▶ **Dataset excerpt**
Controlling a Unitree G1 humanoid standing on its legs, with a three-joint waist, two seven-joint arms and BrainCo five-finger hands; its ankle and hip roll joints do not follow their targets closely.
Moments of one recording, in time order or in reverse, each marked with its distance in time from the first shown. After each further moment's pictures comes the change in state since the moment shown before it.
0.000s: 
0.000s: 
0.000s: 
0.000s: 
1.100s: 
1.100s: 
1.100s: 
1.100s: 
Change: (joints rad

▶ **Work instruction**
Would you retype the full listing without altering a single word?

▶ **The completed task**
Controlling a Unitree G1 humanoid standing on its legs, with a three-joint waist, two seven-joint arms and BrainCo five-finger hands; its ankle and hip roll joints do not follow their targets closely.
Moments of one recording, in time order or in reverse, each marked with its distance in time from the first shown. After each further moment's pictures comes the change in state since the moment shown before it.
0.000s: 
0.000s: 
0.000s: 
0.000s: 
1.100s: 
1.100s: 
1.100s: 
1.100s: 
Change: (joints rad

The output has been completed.